A bimodular oxidoreductase mediates the specific reduction of phylloquinone (vitamin K1) in chloroplasts.

Plants and certain species of cyanobacteria are the only organisms capable of synthesizing phylloquinone (vitamin K1 for vertebrates), which they use as an electron carrier during photosynthesis. Recent studies, however, have identified a plastidial pool of non-photoactive phylloquinone that could be involved in additional cellular functions. Here, we characterized an Arabidopsis bimodular enzyme--the At4g35760 gene product--comprising an integral domain homologous to the catalytic subunit of mammalian vitamin K1 epoxide reductase (VKORC1, EC 1.1.4.1) that is fused to a soluble thioredoxin-like moiety. GFP-fusion experiments in tobacco mesophyll cells established that the plant protein is targeted to plastids, and analyses of transcript and protein levels showed that expression is maximal in leaf tissues. The fused and individual VKORC1 domains were separately expressed in yeast, removing their chloroplast targeting pre-sequence and adding a C-terminal consensus signal for retention in the endoplasmic reticulum. The corresponding microsomal preparations were equally effective at mediating the dithiotreitol-dependent reduction of phylloquinone and menaquinone into their respective quinol forms. Strikingly, unlike mammalian VKORC1, the Arabidopsis enzyme did not reduce phylloquinone epoxide, and was resistant to inhibition by warfarin. The isoprenoid benzoquinone conjugates plastoquinone and ubiquinone were not substrates, establishing that the plant enzyme evolved strict specificity for the quinone form of naphthalenoid conjugates. In vitro reconstitution experiments established that the soluble thioredoxin-like domain can function as an electron donor for its integral VKORC1 partner.

Detection and quantification of vitamin K(1) quinol in leaf tissues.

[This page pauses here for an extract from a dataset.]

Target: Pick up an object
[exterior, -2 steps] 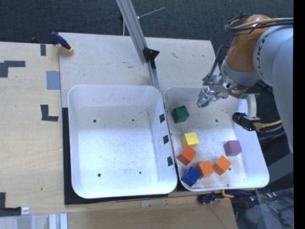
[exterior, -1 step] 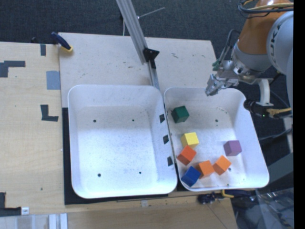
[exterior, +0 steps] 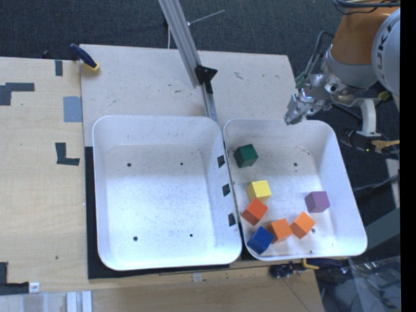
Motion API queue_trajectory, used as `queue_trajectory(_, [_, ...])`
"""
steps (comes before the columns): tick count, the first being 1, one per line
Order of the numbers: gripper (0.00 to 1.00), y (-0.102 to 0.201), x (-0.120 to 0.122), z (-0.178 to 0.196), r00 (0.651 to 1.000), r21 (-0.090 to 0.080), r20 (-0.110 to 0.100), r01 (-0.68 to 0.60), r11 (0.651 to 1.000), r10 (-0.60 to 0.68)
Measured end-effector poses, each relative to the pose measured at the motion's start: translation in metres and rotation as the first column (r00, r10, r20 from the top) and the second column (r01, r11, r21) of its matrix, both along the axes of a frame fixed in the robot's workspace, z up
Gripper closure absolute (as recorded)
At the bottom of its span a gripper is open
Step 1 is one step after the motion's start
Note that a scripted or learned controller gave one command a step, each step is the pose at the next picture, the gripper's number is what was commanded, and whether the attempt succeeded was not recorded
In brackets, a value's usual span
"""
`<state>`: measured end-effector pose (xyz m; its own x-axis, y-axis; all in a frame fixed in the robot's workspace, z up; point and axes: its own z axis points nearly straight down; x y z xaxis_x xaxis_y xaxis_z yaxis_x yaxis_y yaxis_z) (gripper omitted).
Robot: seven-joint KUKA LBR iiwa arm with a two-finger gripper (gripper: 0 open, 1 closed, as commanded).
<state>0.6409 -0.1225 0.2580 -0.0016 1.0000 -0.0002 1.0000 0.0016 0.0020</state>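
The right bin (exterior: 338,155) holds several small cubes: a green one (exterior: 246,155) near its far left, a yellow one (exterior: 260,189), a purple one (exterior: 316,201), three orange ones (exterior: 255,210) (exterior: 280,229) (exterior: 303,224) and a blue one (exterior: 260,239) near the front. My gripper (exterior: 296,114) hangs over the far rim of this bin, toward its right, well away from every cube. Nothing shows between its fingertips.
The left bin (exterior: 104,174) sits beside the right one, sharing a middle wall. A slanted metal rail (exterior: 185,41) crosses the bench behind the bins. Cables (exterior: 364,142) trail off the bench at the right.
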Motion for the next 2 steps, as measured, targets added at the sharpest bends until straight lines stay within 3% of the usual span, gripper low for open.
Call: queue_trajectory(2, [1.00, 0.101, -0.021, -0.005, 1.000, 0.002, -0.004, -0.004, 1.000, 0.004])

Phylloquinone (2-methyl-3-phytyl-1,4-naphthoquinone; vitamin K(1)) is vital to plants. It is responsible for the one-electron transfer at the A(1) site of photosystem I, a process that involves turnover between the quinone and semi-quinone forms of phylloquinone. Using HPLC coupled with fluorometric detection to analyze Arabidopsis leaf extracts, we detected a third redox form of phylloquinone corresponding to its fully reduced - quinol-naphthoquinone ring (PhQH(2)). A method was developed to quantify PhQH(2) and its corresponding oxidized quinone (PhQ) counterpart in a single HPLC run. PhQH(2) was found in leaves of all dicotyledonous and monocotyledonous species tested, but not in fruits or in tubers. Its level correlated with that of PhQ, and represented 5-10% of total leaf phylloquinone. Analysis of purified pea chloroplasts showed that these organelles accounted for the bulk of PhQH(2). The respective pool sizes of PhQH(2) and PhQ were remarkably stable throughout the development of Arabidopsis green leaves. On the other hand, in Arabidopsis and tomato senescing leaves, PhQH(2) was found to increase at the expense of PhQ, and represented 25-35% of the total pool of phylloquinone. Arabidopsis leaves exposed to light contained lower level of PhQH(2) than those kept in the dark. These data indicate that PhQH(2) does not originate from the photochemical reduction of PhQ, and point to a hitherto unsuspected function of phylloquinone in plants. The putative origin of PhQH(2) and its recycling into PhQ are discussed.